Broader bar exam may not improve pass rates
The pass rate on the Arkansas Bar Examination continues to deteriorate, and the Board of Law Examiners is about to join the Arkansas Bar Association in asking for significant changes in the way would-be lawyers are tested.
But there is no reason to think the changed test will improve pass rates, said Bill Bridgforth of Pine Bluff, the new chair of the Board of Law Examiners.
“It may not mean a single other person passes the bar. It may mean fewer pass the bar,” said Bridgforth, who stressed that the recommended changes and the declining pass rate are “totally unrelated.”
The results of the July exam released Aug. 23 revealed a pass rate of 49.3 percent, a new low for the summer test.
The 11-member Board of Law Examiners will file, probably early this month, a response to recommended changes suggested by the Arkansas Bar Association in a petition filed with the state Supreme Court. Bridgforth, while serving as a law examiner but before his recent appointment as chairman, chaired the task force that formulated the bar association’s recommendation.
While the wording is still in the works, Bridgforth said the response will agree with the bar’s recommendation that a new section — the “Multistate Practice Test” — be added to the state’s exam. The MPT consists of two 90-minute questions and tests the applicants’ knowledge of practice skills and organizational ability, not just knowledge of legal principals, Bridgforth said.
The additional length of the test created by the addition of the MPT would be offset somewhat by reducing the number of essay questions in the test from 11 to eight. The bar association recommended the same reduction in the number of essay questions. But, unlike the bar association, the Board of Law Examiners will not recommend that the time limit on each essay question be increased from 30 to 45 minutes, Bridgforth said.
The result will be a test that is longer than the current two-day exam and measures skills not currently addressed, he said. Much of the test will continue to be personally written and graded by members of the Board of Law Examiners.
Randy Philhours of Paragould, a member of the Board of Law Examiners, said the board will also suggest that the Supreme Court allow bar applicants to take the written portions of the exam on laptop computers using special software that can detect attempts to cheat.
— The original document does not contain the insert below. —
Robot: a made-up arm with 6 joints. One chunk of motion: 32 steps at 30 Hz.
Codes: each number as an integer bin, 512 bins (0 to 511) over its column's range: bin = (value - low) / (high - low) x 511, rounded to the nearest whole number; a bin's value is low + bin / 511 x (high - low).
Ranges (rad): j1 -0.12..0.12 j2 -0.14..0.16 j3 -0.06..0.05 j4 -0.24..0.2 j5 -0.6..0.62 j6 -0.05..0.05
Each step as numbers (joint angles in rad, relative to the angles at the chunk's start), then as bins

The pass rate on the July exam was only slightly higher than the 48 percent pass rate recorded on the February 2000 exam, continuing a three-year downward trend.
The pass rate on the winter test has traditionally been significantly lower than on the summer exam, a phenomenon generally attributed to the fact that more of the law students who take the winter exam have already failed it at least once before. A previous failure is a strong predictor of continued failure on the test.
But in the July test, only 57.7 percent of 182 first-time test-takers passed, compared with 78 percent in July 1999 and 62.5 percent in February.
“This is the first exam where that potential explanation is not available,” said Chris Thomas, secretary to the Board of Law Examiners.
Neither Thomas, Bridgforth, Philhours nor fellow law examiner Judge Wiley Branton Jr. of Little Rock would offer any opinion on the downward trend in the pass rate.
But Bridgforth pointed out that “even with the pass rate of the last two years, Arkansas is still consistent with national pass rates,” which have been in the high 60s.
“One maybe could argue that our pass rate has been too high [in earlier years],” Branton said.
As for suggestions that the proposed changes are an attempt to “dumb down” the bar exam in order to raise pass rates, Branton said, “They certainly can’t accuse us of that on the last bar exam. I think there’s probably more criticism that we are too tough.
“It’s not an issue of trying to dumb down the test. It is an issue of trying to be fair and come up with an appropriate measure to determine who is fit and competent to practice law as opposed to who is not.”